Une levée de fonds au-delà des attentes
Initialement, Jimmy Energy visait une levée de 50 millions d’euros. Le résultat dépasse les ambitions : plus de 80 millions ont finalement été réunis. Environ la moitié provient de fonds propres, dans un tour mené par le Crédit Mutuel Alliance Fédéral, aux côtés notamment d’ADEME Investissement et des actionnaires historiques, dont Serena. Les 40 millions restants sont apportés par l’État via France 2030.
« Cette levée de fonds vise à financer la mise sur le marché du premier réacteur nucléaire et à accélérer le développement commercial, tout en anticipant la phase d’industrialisation à venir », souligne Sébastien Le Roy.

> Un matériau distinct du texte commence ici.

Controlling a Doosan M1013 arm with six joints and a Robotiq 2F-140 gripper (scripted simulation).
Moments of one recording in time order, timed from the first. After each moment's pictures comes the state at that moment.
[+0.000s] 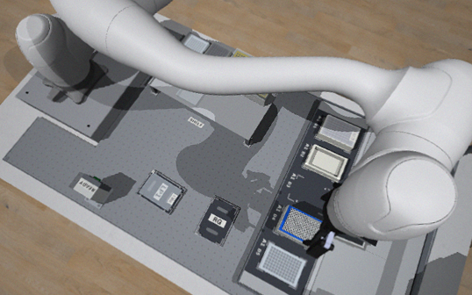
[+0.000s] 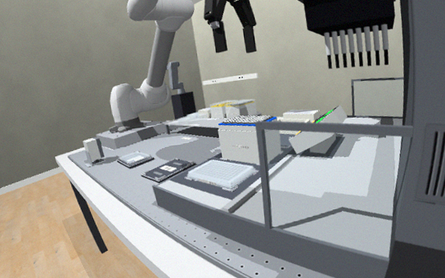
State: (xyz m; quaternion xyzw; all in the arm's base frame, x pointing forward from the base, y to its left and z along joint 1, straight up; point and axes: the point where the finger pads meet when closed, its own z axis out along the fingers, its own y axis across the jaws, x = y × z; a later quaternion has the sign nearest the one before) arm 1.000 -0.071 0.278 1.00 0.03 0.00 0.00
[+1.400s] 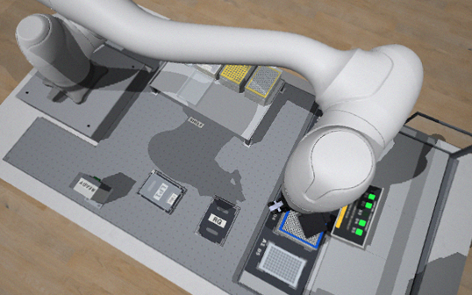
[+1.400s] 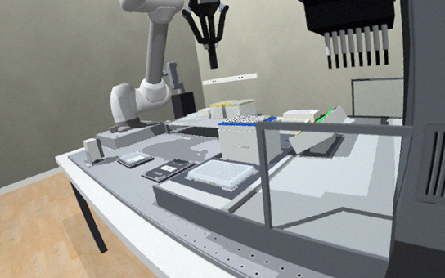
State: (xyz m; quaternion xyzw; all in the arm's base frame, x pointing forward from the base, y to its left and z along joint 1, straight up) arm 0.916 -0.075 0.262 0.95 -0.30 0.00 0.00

L’appui public, lui, dépasse la simple dimension financière. « L’obtention du soutien du gouvernement français constitue un signal très positif. À travers cet appui, l’État valide la pertinence et le potentiel du projet Jimmy. Après un audit approfondi de l’ensemble des projets de réacteurs nucléaires en France, Jimmy figure parmi les rares à avoir franchi toutes les étapes et à avoir obtenu un financement aussi significatif de la part de France 2030. »
Un soutien qui s’inscrit aussi dans une logique plus large. « Le projet revêt également un caractère stratégique du point de vue de la souveraineté énergétique nationale. En France comme en Europe, les signaux politiques et économiques sont aujourd’hui favorables à ce type de projets. »
Une concurrence limitée
Sur ce segment très spécifique, la concurrence directe reste limitée. Calogena peut être mentionnée, mais ses applications visent davantage des usages urbains. Quant aux nombreux projets de SMR annoncés ces dernières années, beaucoup n’ont pas survécu.
Jimmy Energy avance donc avec une certaine prudence, mais aussi confiance, avec l’envie de s’imposer comme un acteur clé de la chaleur industrielle décarbonée.